== What needs to be done ==
The whole listing that follows is to be restated word for word, images excluded.

== Provided data ==
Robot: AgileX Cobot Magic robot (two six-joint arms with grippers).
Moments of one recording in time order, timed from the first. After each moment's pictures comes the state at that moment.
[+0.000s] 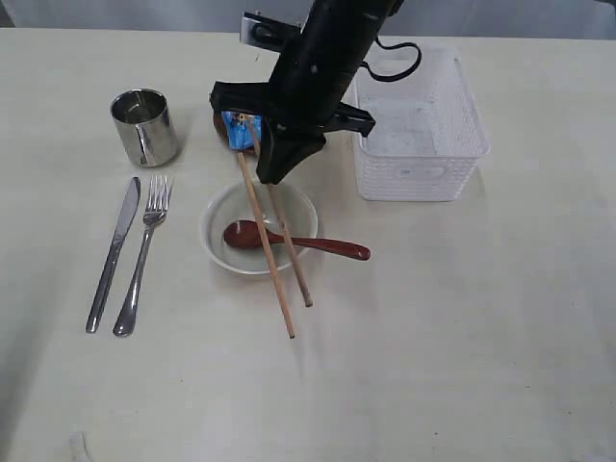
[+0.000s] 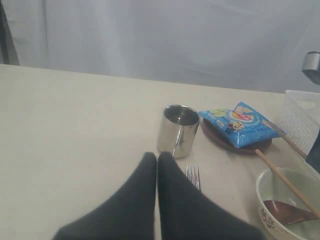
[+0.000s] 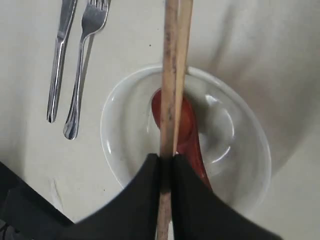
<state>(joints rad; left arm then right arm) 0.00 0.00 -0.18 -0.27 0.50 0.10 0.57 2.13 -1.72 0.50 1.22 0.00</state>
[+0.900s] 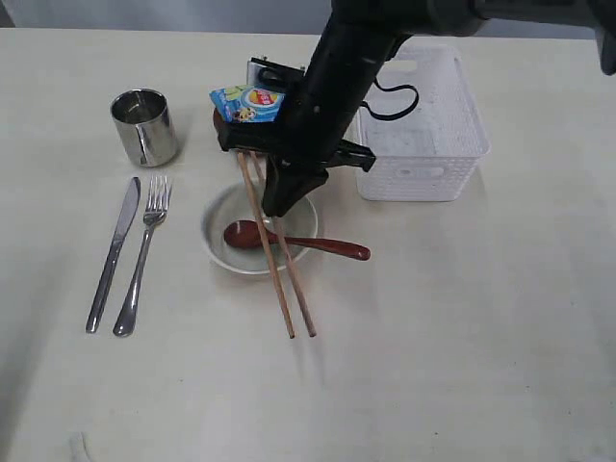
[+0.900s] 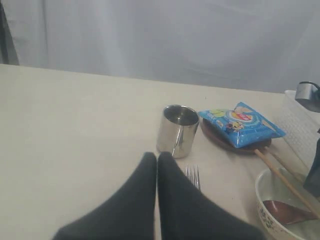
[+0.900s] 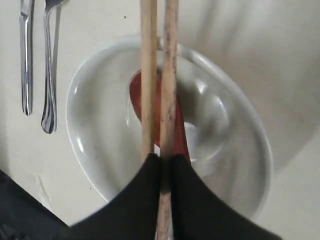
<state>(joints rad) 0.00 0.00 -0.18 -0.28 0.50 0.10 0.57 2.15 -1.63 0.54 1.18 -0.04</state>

== Response area ==
Robot: AgileX Cobot Magic robot (two six-joint arms with grippers).
Moments of one recording in time order, timed from the first. After each moment's pictures comes the state at that moment.
[+0.000s] 
[+0.000s] 
[+0.000s] 
<state>(joints rad; left arm then right arm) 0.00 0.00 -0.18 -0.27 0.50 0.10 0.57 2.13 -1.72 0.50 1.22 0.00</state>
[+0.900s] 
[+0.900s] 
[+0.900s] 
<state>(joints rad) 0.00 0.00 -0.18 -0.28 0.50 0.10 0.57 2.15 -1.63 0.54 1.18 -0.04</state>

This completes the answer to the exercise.